Celebrate Summer with Walking Meditation
4 Types of Walking Meditation – It’s time to get outside!
For those interested in meditation, the summer brings with it fresh opportunities to explore new methods of meditation, whether you have a well-established practice or are wanting to try it for the first time.
When most people think of meditation, they picture a yogi sitting quietly chanting “OM” in a deep stillness. But the good news is you don’t have to sit to find that inner stillness. Meditation at its base is any method of quieting the mind. Walking meditation offers a moving alternative to a classic practice. It allows you to get outside and reconnect with the rhythms around you. Adding a different method of meditation to your practice may allow you to reach a new level of calm simply by changing up your routine.
Walking meditation provides many of the same benefits of sitting meditation like increasing mental clarity, stress reduction, lowering anxiety and blood pressure, and immune system support. But it can also offer other benefits like building stamina, aiding in digestion, invigorating the body, and improving overall fitness. It offers an effective alternative for those who struggle with sitting meditation but still seek the benefits of a mindfulness practice.
There are many different types of walking meditation. We have chosen 4 unique and easy to follow options to give you a well-rounded scope for your practice:
1. Formal walking meditation requires you to walk back and forth, along the same path, giving your mind the single-pointed focus of each individual step.
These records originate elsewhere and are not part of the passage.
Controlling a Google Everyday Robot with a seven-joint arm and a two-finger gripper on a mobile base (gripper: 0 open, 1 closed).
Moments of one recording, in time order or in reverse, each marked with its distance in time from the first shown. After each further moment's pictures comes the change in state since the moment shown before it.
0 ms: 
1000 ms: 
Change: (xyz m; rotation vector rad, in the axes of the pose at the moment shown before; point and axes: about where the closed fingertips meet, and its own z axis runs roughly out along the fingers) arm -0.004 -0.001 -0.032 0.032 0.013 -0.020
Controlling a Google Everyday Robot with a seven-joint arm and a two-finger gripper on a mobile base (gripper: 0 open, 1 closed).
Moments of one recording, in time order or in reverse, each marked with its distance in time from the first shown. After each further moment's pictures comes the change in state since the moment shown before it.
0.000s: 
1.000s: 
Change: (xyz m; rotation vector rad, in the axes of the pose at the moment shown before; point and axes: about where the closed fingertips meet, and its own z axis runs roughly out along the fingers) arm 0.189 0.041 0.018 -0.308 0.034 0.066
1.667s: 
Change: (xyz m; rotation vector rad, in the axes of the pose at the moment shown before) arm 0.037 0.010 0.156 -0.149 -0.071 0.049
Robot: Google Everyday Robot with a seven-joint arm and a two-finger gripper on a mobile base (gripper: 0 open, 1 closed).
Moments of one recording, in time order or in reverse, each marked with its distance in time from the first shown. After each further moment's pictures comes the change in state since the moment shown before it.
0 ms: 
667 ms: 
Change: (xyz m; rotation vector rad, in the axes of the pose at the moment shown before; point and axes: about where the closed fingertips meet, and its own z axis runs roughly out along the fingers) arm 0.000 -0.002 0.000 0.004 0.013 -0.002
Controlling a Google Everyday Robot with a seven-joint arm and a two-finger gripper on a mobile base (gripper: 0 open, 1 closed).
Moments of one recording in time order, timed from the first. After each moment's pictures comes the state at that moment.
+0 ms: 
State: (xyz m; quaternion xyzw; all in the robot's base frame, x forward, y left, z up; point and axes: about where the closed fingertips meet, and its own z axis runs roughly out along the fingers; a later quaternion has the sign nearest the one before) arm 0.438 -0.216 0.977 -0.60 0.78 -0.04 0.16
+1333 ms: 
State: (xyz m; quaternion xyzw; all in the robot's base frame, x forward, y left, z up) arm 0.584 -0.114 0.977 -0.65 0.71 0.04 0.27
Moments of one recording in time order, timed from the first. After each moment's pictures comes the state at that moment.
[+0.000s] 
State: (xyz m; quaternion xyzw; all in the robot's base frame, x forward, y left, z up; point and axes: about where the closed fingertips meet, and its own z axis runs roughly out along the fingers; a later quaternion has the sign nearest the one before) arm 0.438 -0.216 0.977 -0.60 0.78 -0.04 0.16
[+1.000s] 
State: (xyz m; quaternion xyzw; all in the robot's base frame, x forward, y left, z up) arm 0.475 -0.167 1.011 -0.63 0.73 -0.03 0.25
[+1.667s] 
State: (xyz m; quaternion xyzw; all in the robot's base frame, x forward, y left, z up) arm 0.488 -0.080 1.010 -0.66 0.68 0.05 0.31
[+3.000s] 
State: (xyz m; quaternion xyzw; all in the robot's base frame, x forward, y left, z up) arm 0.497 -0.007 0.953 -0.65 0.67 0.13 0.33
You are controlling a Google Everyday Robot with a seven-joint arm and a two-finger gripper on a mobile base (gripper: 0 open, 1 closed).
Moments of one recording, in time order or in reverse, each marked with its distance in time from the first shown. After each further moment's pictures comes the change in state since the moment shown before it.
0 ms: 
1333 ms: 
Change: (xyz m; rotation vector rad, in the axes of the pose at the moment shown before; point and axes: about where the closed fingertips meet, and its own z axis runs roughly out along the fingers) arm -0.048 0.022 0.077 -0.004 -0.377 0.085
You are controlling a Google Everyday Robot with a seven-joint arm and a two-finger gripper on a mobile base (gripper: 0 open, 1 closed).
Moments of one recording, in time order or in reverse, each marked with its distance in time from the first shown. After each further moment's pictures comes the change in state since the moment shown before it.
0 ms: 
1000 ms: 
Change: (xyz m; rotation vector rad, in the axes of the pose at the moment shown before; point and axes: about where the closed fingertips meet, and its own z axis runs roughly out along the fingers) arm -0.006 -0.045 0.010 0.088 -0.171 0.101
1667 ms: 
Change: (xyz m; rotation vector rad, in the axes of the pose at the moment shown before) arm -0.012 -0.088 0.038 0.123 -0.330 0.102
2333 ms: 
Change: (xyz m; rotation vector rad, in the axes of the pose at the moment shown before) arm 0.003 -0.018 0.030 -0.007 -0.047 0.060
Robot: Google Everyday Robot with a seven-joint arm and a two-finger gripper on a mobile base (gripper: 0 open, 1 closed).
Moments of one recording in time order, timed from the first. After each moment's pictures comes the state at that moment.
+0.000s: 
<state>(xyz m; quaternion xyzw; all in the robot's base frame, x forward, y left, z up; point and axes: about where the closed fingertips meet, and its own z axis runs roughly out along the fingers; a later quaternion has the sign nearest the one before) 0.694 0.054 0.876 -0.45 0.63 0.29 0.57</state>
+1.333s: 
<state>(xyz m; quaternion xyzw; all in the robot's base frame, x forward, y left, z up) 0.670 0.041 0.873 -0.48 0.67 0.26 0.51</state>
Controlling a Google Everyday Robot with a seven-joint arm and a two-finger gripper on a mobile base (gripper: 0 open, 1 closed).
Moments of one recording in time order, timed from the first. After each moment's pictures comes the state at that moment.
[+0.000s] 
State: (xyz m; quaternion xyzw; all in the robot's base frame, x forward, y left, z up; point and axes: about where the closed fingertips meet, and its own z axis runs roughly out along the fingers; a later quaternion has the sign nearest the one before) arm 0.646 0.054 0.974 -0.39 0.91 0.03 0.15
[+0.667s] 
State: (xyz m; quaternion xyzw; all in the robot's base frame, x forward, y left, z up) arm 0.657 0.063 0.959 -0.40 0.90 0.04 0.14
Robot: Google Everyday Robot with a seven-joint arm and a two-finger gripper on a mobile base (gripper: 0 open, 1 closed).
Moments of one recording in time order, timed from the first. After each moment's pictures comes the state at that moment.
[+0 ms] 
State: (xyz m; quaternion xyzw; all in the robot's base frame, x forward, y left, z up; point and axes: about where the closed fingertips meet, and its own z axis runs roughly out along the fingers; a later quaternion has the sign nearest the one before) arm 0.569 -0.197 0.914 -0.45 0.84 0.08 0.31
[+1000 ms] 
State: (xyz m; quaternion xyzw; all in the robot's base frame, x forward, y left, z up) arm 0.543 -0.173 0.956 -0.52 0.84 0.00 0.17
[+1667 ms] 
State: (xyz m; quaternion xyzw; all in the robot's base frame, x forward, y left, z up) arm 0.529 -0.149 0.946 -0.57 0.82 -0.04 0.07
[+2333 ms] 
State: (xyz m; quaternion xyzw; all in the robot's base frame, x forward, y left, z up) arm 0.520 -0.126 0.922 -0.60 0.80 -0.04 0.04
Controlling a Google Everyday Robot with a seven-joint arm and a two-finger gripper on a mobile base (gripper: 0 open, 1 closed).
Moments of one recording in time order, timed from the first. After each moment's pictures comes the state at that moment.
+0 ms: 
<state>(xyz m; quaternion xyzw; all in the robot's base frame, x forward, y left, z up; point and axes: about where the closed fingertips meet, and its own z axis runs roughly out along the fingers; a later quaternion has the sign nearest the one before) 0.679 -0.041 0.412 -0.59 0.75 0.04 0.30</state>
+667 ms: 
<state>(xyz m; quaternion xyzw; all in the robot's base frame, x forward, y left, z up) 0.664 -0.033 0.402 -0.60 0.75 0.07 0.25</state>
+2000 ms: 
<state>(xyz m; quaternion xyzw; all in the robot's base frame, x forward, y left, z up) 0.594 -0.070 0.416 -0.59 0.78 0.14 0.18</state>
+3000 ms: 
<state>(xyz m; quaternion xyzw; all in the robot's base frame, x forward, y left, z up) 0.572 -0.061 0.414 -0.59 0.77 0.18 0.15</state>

This style of walking meditation makes it easier to keep the mind focused by eliminating the distractions you are likely to experience on a normal walk. Experiment using labeling techniques to help maintain your focus. These labels are generally descriptive of the action like “stepping, stepping, stepping” or “lifting foot, moving foot, putting foot down”.
2. A less formal type of walking meditation involves a strong focus on your breathing as you walk. Simply exhaling for twice as long as you inhale (inhale for a count of 4, exhale for a count of 8) while you walk can have meditative benefits. There are a variety of breathing techniques you can employ. For a full list, refer to the article, Inhale the Good, Exhale the Bad. If there is a particular breathing technique you enjoy, try using it during your next walk and have fun experimenting with works best for you.
3. Another option is mindful observation. Beginning with how your body feels, you shift your attention through a series of focus points, checking in with what you are experiencing as you go. Begin with how it feels to be in your body. Notice different sensations. Check in with what you are experiencing. Focus on the texture and consistency of your breath. Feel the sun on your face and the wind in your hair. This mindfulness practice will help keep you focused and present by establishing a mind/body connection.
4. You can also use a mantra to maintain your focus, control your breath, and keep your mind clear of wandering thoughts. A mantra is a word or phrase said repeatedly during a meditation. It could be as simple as saying to yourself, “Inhale” as you breathe in, and “exhale” as you breathe out. Some find it calming to count with the breath, giving your mind something to focus on. Others say the word they are trying to create more in their life: peace, love, compassion, abundance. SO HUM is a popular mantra easy to remember. It means “I Am That”.
The key to successful walking meditation is to choose a focus and then keep your attention centered on that focus while experiencing the various stimuli surrounding you. Walking meditation provides a link between you and the outside world. As your practice deepens, it will strengthen your ability to tap into that inner calm at any time throughout your day, taking your meditation with you wherever you may go.